1534. Count Good Triplets

EasyLeetCode

Given an array of integers arr, and three integers a, b and c. You need to find the number of good triplets.

A triplet (arr[i], arr[j], arr[k]) is good if the following conditions are true:

0 ≤ i < j < k < arr.length

|arr[i] - arr[j]| ≤ a

|arr[j] - arr[k]| ≤ b

|arr[i] - arr[k]| ≤ c

Where |x| denotes the absolute value of x.

Return the number of good triplets.

Example 1:

Input: arr = [3,0,1,1,9,7], a = 7, b = 2, c = 3

Output: 4

Explanation: There are 4 good triplets: [(3,0,1), (3,0,1), (3,1,1), (0,1,1)].

Example 2:

Input: arr = [1,1,2,2,3], a = 0, b = 0, c = 1

Output: 0

Explanation: No triplet satisfies all conditions.

Constraints:

3 ≤ arr.length ≤ 100

0 ≤ arr[i] ≤ 1000

0 ≤ a, b, c ≤ 1000

How to solve the problem

• Adding the first if statement if abs(arr[i] - arr[j]) ≤ a: before the innermost loop, we can skip the entire innermost loop if the first condition is not satisfied.

• Using and for logic connection instead of bitwise AND & in Python.

• If a method is in class, we need the first parameter self to call the instance of class. And also we need an instance to call the method.
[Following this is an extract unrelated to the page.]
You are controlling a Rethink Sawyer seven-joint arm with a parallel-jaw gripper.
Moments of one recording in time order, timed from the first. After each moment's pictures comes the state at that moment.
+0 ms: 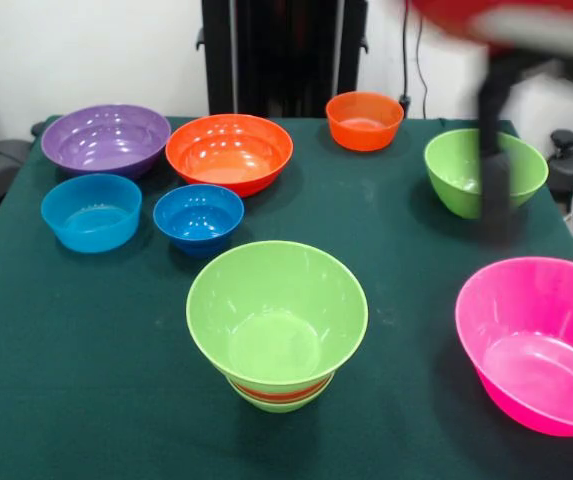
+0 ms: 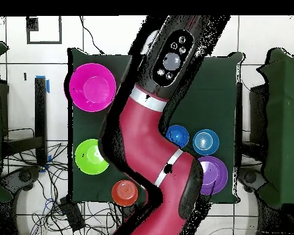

Otherwise, using @staticmethod outside class.

Code

class Solution:
    def countGoodTriplets(self, arr: list[int], a: int, b: int, c: int) -> int:
        count = 0
        for i in range(len(arr)):
                for j in range(i + 1 ,len(arr)):
                    if abs(arr[i] - arr[j]) <= a:
                        for k in range(j + 1, len(arr)):
                            if abs(arr[j] - arr[k]) <= b and abs(arr[i] - arr[k]) <= c:
                                count += 1
        return count

Complexity

Time complexity: O(n³)

We're using 3 nested loops to go through every possible triplet.

Space complexity: O(1)

Only using one counter for the result.